• Extracted data:
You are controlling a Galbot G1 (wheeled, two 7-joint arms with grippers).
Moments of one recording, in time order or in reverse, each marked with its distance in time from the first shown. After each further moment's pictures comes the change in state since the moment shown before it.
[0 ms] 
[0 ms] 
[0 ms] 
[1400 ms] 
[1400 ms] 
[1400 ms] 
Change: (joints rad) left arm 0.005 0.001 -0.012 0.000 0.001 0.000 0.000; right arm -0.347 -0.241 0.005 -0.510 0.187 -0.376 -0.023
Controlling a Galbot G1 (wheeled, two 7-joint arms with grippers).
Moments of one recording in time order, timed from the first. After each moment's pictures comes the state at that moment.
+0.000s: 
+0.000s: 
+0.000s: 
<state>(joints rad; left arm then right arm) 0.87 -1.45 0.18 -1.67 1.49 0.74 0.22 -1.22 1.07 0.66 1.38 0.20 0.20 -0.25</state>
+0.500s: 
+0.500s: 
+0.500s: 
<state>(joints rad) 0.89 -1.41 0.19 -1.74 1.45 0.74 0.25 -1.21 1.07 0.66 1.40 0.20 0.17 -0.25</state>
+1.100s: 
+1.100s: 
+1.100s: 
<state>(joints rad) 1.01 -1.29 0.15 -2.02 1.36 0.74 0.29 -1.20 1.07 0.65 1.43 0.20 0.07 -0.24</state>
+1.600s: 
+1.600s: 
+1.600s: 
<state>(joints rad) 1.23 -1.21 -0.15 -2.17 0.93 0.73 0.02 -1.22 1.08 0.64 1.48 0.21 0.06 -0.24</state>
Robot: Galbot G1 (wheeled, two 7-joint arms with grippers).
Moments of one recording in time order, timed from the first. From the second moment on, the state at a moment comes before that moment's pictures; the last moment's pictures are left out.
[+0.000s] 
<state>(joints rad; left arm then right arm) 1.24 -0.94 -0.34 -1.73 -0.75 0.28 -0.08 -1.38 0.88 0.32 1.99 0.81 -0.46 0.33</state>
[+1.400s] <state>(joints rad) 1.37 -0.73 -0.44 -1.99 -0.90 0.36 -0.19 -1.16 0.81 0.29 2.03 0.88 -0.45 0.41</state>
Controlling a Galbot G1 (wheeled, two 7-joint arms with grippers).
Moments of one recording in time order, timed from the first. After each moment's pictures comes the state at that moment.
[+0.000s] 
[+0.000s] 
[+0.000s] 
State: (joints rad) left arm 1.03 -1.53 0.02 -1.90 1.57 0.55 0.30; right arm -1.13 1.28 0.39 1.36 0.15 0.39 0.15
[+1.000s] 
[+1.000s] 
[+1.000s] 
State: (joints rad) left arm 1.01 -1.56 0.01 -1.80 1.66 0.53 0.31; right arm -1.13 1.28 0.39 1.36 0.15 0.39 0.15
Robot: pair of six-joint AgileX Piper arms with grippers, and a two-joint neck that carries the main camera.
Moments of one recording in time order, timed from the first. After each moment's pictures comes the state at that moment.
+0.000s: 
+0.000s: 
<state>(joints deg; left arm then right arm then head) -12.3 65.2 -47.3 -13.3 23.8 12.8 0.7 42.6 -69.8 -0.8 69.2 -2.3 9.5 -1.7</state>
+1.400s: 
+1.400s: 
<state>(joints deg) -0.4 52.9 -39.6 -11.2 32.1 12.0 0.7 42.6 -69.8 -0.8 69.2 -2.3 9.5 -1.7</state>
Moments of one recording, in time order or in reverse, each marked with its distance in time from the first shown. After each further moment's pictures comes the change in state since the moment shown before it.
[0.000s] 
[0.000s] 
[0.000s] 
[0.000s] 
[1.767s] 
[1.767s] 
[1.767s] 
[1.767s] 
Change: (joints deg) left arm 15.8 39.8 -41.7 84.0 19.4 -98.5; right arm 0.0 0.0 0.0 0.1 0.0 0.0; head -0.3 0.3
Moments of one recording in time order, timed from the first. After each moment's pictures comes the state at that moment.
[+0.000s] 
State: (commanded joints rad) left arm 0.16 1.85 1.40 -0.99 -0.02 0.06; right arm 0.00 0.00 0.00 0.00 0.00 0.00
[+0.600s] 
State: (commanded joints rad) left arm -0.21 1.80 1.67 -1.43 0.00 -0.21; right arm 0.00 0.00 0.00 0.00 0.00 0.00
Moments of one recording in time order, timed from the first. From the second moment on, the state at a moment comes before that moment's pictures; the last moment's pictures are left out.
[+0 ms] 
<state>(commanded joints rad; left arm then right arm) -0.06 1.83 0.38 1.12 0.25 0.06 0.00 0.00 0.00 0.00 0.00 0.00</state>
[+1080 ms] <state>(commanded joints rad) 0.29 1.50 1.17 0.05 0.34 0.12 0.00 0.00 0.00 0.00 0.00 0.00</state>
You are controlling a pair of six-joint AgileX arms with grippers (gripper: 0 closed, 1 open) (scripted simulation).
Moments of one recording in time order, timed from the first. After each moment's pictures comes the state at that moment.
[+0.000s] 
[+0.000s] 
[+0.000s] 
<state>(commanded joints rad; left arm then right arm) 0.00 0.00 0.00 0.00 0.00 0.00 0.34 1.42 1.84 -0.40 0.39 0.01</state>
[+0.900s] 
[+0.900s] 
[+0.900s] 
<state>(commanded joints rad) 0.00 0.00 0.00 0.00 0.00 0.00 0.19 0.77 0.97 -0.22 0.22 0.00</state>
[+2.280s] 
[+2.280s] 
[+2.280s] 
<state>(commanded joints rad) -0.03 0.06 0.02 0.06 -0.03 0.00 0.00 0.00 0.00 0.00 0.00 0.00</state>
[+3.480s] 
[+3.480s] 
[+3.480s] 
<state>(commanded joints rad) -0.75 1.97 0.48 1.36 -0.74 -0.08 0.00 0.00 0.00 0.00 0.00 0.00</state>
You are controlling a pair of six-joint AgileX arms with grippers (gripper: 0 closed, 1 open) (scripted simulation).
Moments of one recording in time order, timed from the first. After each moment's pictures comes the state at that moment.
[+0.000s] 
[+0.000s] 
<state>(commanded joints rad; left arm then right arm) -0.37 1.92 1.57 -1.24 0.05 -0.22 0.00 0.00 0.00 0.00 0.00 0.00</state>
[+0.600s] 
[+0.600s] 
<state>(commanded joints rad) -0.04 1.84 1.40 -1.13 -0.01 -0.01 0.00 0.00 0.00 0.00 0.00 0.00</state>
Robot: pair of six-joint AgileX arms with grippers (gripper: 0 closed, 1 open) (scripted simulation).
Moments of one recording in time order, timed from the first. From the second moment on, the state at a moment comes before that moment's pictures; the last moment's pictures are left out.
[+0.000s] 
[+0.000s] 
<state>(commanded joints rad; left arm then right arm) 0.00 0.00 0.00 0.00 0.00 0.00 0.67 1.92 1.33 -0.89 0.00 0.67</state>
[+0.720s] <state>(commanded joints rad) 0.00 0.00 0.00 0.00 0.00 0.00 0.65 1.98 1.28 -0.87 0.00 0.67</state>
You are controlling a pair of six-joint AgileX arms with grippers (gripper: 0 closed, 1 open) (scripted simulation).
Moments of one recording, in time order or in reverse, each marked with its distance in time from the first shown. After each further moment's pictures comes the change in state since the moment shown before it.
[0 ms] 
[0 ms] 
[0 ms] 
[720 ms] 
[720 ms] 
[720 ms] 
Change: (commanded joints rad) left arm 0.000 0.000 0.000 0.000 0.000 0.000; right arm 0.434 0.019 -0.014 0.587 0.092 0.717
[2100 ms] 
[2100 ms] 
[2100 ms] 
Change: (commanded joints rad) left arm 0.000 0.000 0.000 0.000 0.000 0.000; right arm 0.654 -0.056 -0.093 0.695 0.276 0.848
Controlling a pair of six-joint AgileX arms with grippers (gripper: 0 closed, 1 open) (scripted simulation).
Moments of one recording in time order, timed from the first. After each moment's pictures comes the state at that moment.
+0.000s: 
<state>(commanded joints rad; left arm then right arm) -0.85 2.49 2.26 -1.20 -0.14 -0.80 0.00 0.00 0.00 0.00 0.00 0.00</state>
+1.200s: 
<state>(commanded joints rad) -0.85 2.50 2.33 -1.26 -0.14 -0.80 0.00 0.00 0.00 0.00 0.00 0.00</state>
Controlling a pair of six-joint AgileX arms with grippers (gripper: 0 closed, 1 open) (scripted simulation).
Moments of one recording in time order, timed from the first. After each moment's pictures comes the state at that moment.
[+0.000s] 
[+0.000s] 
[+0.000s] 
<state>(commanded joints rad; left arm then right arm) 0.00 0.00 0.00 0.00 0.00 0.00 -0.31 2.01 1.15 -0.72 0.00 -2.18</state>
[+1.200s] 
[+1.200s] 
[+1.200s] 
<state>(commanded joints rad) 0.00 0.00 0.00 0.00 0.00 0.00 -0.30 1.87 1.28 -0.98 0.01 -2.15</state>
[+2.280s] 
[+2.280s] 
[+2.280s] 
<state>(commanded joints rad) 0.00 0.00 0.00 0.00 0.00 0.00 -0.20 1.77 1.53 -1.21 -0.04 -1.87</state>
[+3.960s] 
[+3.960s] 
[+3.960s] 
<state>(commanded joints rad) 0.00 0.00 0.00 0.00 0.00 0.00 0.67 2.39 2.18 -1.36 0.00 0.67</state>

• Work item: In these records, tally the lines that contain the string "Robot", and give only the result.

• Solution to this task: 3